Sloan was Art Director and Senior Editor at National Geographic Magazine from 1992 to 2010 and supervised the artwork for many of the magazine’s most memorable stories.
In 2019, he was selected to be the Artist-in-Residence at the Hopkins Extreme Materials Institute (HEMI) Extreme Arts program, a collaboration between Johns Hopkins University and the Maryland Institute College of Art (MICA).
At MICA, Sloan teaches Information and Data Visualization Literacy and Cognition and Perception in the Masters program for Data Analytics and Visualization. Sloan is also part-time faculty at the Art Acade-my University in San Francisco where he teaches classes in visualizing science and animal anatomy.
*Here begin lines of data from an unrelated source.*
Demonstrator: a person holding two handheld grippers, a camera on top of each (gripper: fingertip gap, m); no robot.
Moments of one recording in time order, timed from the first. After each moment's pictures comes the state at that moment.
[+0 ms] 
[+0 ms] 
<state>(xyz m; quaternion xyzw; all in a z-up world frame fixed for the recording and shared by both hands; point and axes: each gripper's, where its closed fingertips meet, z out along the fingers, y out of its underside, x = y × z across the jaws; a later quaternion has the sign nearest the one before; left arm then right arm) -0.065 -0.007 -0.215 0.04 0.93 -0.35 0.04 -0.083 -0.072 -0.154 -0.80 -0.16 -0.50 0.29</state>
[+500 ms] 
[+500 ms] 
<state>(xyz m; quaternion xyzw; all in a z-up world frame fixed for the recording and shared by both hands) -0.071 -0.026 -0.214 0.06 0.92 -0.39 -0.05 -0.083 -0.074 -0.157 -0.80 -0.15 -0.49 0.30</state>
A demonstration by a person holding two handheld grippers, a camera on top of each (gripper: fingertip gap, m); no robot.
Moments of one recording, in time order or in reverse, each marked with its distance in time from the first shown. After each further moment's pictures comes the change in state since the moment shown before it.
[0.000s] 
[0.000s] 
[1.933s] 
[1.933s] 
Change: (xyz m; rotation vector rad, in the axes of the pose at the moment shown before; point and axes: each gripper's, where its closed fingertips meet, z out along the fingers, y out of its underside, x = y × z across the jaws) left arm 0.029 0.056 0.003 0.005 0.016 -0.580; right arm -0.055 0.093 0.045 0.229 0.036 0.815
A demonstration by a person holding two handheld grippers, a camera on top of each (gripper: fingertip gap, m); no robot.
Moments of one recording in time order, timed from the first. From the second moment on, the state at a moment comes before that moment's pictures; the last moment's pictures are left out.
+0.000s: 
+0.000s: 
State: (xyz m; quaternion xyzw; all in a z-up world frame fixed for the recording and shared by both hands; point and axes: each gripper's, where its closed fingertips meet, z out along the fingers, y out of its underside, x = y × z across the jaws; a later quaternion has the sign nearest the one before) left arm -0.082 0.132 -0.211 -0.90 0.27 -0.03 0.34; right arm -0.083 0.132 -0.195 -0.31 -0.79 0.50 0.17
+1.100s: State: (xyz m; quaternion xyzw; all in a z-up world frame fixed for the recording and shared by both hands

From 2014 to 2018, Sloan served as the Executive Director of the Allegany Arts Council in Cumberland, Maryland. Sloan helped launch the community’s creative placemaking and public art initiatives. He continues to be involved with local arts through their S.T.E.A.M. outreach program—a mobile ArtLab—which brings engaging digital arts programming to students in the county, as well as local public art projects.
Sloan’s home and studio are in Cumberland, Maryland.